Snowpiercer: The Complete First Season arrives on Blu-Ray with a gorgeous AVC encoded 1080p transfer in its original 1:78:1. This is a step up from the broadcast and streaming versions of the show, as the disc provides a more consistent and stable image. The color palette tends to be more cold and steely to match the dystopian setting, but certain locations in the upper-class cars display some magical instances of beautiful colors popping off the screen. The levels of detail this presentation is able to eek out is quite striking, as all of the subtle details in the production design are easily identifiable. Black levels are appropriately deep and give way to a nice amount of detail in shadows. The bright whites do not fall victim to any blooming in this presentation. Skin tones appear very natural across the entire cast. There are no egregious instances of aliasing or compression artifacts detectable here. The Blu-Ray is quite stunning as it showcases the cinematic feel of the season to great effect. 

Audio Quality

This Blu-Ray comes with a pleasingly active DTS-HD 5.1 Master Audio track that creates a fully fleshed-out world within this train. One of the standout aspects of this show is the amazing score from Bear McCreary. His work perfectly sets the tone for the story, and it creates a nicely enveloping soundscape that draws you further into the show. Dialogue always comes through crisp and clear without being stepped on by the score or any sound effects. More kinetic moments are given the appropriate power in the mix with a forceful showing in the low end. Ambient sounds are also precisely placed in the rear channels. The track handles panning effects around the room really well so that everything sounds natural to the world. The audio presentation here is fantastic on all levels.

Special Features

  • Overview: A three-minute promotional piece that functions like a trailer interspersed with interviews from the cast and crew discussing the world and themes of the series. 
  • Class Warfare: A three-minute featurette which takes a closer look at the class system aboard Snowpiercer and how that plays out throughout the series. Nothing too in-depth, but there are some decent insights from the participants. 
  • Jennifer & Daveed Behind-the-Scenes Interview: A two-minute interview with the stars of the show in which they briefly discuss their characters and their place within the show. 
  • The Train: A six-minute featurette that takes you through some of the various locations on the train from the engine room to the tail. This is one of the more interesting supplements in the package. 
  • Behind the Curtain – Art of the Frozen World: A four-minute look at the sets, physical effects, visual effects, the costumes and more elements that comprise this world. 


Final Thoughts

The idea of a Snowpiercer television show seemed like a poor decision when it was first announced, but the series has proven to be something of surprise with how much it has come to entertain. The first half of the season starts a bit rocky, but the series really starts to pick up in the latter half as it finds its identity.
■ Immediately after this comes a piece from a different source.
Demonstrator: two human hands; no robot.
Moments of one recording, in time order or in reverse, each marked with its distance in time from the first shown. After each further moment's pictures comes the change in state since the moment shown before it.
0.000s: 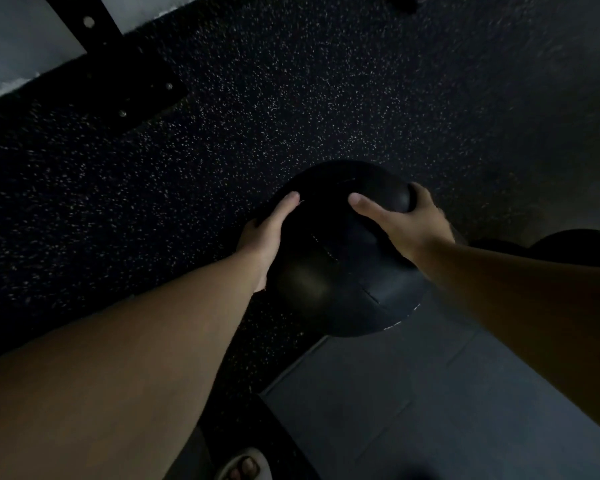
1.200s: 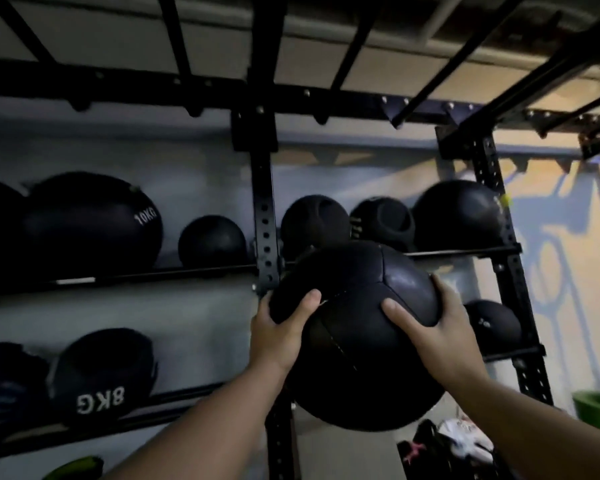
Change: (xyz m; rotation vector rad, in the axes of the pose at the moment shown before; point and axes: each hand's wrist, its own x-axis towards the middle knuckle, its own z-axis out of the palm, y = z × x) left_hand -1.088 0.594 0.016 -0.172 0.499 1.682; right_hand -0.654 -0.601 -0.746 0.829 0.303 -1.499
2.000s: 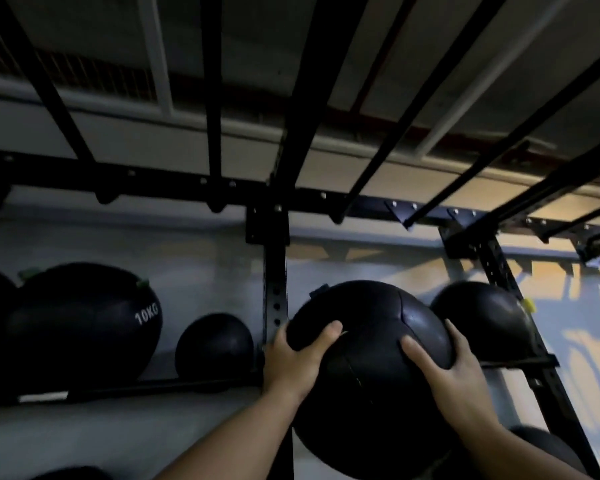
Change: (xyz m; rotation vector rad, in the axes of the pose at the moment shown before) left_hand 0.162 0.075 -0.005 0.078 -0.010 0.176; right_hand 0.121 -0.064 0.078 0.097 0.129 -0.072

With a strong cast, inventive production design and stylish direction, the series brings a lot to the table to appreciate. Warner Bros. Home Entertainment has brought the first season to Blu-Ray with a top-notch A/V presentation and a few bite-sized special features. If you are willing to view the series as its own beast separate from the film, you should find it to be a pretty compelling narrative. Recommended 

Snowpiercer: The Complete First Season is currently available to purchase on Blu-Ray and DVD. 

Note: Images presented in this review are not reflective of the image quality of the Blu-Ray.

Disclaimer: Warner Bros. Home Entertainment has supplied a copy of this disc free of charge for review purposes. All opinions in this review are the honest reactions of the author.